The biggest Viking treasure hoard to be discovered by archaeologists has been found in Sweden, hidden under the floorboards by a millionaire 11 centuries ago.

The biggest Viking treasure hoard to be discovered by archaeologists has been found in Sweden, hidden under the floorboards by a millionaire 11 centuries ago.

Weighing 70kg, it consists of 500 Viking silver bracelets and arm rings, 13,000 Arab silver coins, dozens of silver bars, numerous silver rings and hundreds of pieces of broken Viking silver necklaces and bracelets.

The hoard, which was unearthed on the Swedish Baltic island of Gotland, appears to have been buried around AD870 by a wealthy Viking merchant in a building near an important harbour.

The excavation of all the silver items has only just been completed, and a full study of the material is expected to take several years. The archaeologists estimate that the hoard would have been worth the equivalent of £400,000.
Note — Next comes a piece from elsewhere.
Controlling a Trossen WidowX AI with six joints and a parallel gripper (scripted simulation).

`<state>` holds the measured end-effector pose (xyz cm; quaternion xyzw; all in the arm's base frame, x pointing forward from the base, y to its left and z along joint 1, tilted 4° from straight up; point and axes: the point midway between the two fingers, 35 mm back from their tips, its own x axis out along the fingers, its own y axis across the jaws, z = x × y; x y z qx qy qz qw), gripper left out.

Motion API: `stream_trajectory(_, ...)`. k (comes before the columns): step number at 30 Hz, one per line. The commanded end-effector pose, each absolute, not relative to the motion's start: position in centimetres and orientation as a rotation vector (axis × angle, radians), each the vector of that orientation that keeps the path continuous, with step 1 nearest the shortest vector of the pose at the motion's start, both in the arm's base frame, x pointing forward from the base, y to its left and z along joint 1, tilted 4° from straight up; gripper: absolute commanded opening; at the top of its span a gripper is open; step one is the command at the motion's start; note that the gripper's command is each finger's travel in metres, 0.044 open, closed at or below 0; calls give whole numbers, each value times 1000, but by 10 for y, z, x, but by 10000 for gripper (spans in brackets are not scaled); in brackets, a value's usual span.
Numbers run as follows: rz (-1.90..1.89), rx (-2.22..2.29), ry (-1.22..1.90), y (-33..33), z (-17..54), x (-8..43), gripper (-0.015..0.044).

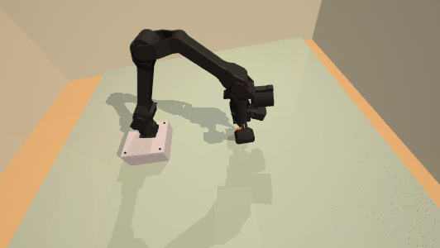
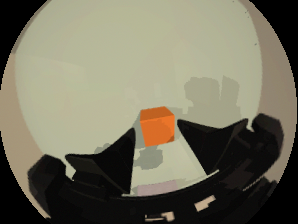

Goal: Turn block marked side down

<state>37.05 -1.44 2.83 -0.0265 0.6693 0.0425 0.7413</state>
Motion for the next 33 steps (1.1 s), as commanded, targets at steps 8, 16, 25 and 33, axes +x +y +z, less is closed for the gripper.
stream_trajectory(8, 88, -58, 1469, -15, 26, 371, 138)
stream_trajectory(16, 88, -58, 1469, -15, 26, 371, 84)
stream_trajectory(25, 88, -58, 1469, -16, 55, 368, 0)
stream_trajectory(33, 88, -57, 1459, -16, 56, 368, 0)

Gotland was the wealthiest place in the Scandinavian world at the time. It was the major entrepot for trade between Sweden in the West and Russia, and what is now the Latvia-Estonia-Lithuania region in the East. The Arab silver coins, a resource for making jewellery and currency bars, were obtained from Russian and east Baltic traders.

With no banks in which to store the wealth, the Gotlanders preferred to hide their treasure under the floorboards. But the owner often died without disclosing his hiding place, which explains why more than 800 treasure hoards have been unearthed on the island, almost half a ton of silver.
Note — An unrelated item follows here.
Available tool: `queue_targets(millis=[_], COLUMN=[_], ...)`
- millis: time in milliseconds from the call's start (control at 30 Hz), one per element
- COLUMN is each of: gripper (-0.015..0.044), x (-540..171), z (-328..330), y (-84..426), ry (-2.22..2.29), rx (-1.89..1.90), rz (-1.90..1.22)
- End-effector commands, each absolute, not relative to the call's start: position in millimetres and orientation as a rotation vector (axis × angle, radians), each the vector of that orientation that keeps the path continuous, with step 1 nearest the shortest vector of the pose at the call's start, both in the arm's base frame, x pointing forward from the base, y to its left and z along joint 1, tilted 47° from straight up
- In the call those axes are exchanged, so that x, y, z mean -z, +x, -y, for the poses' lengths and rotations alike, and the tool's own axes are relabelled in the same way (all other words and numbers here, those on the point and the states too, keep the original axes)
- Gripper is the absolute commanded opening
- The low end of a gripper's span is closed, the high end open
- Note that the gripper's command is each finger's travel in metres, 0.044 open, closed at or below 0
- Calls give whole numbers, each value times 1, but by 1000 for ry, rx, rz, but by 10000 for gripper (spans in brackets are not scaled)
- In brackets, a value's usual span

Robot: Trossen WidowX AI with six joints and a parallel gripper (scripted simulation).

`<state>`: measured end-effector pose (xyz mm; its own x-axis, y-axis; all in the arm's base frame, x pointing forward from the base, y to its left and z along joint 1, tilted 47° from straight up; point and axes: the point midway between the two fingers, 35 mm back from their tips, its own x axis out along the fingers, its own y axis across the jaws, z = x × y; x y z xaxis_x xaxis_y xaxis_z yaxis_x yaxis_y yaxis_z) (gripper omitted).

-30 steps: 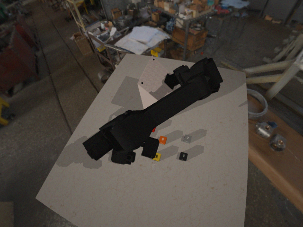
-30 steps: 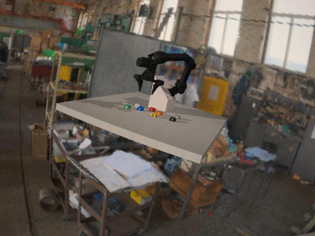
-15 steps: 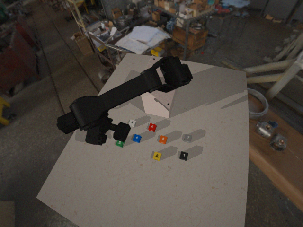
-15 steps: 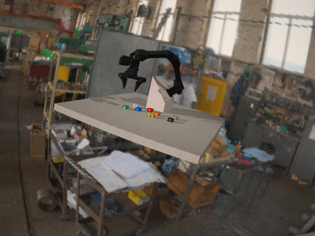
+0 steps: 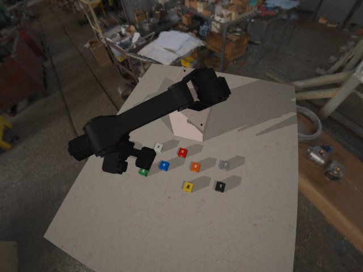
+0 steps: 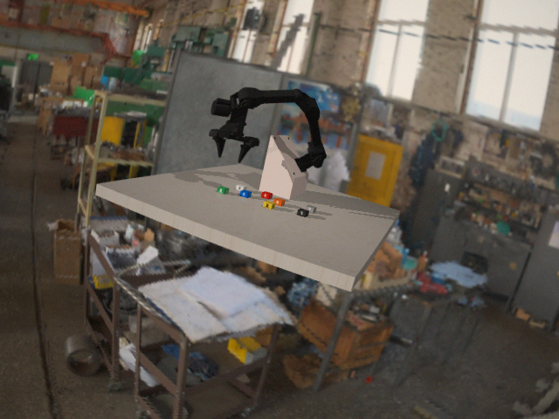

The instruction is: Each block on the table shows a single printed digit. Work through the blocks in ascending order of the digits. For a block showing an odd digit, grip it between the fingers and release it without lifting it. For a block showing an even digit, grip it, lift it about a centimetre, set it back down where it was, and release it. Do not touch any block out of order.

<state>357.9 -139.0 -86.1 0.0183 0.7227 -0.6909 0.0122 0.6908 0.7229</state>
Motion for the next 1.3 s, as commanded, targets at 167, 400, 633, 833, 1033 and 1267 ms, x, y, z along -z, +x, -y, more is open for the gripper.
queue_targets(millis=[167,400,633,833,1033,1267], gripper=[400,400,400,400,400,400], x=[50,14,-5,13,51,55], z=[117,81,48,31,-12,-15], y=[328,279,233,236,234,234], ry=[643,646,648,647,650,650], rx=[-618,-619,-620,-616,-622,-622], rz=[-1468,-1470,-1472,-1472,-1471,-1471])
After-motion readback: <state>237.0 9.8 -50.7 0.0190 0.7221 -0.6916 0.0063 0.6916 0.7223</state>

Viking Gotland was a quasi-democratic independent republic with its own parliament dominated by merchants and farmers. A large section of the population, estimated at up to 30,000 in the 9th century, was involved in iron, bronze and silver metal-working and shipbuilding - as well as trading.

Speaking to The Independent, one of Sweden's experts on Viking treasure, Professor Kenneth Jonsson of Stockholm University, described the hoard as "an extraordinary find. It demonstrates the fabulous wealth of at least some people on Gotland at this early period. We knew they were prosperous, but we are amazed by the scale of this hoard."

The treasure will go on display at Gotland's Historical Museum next year.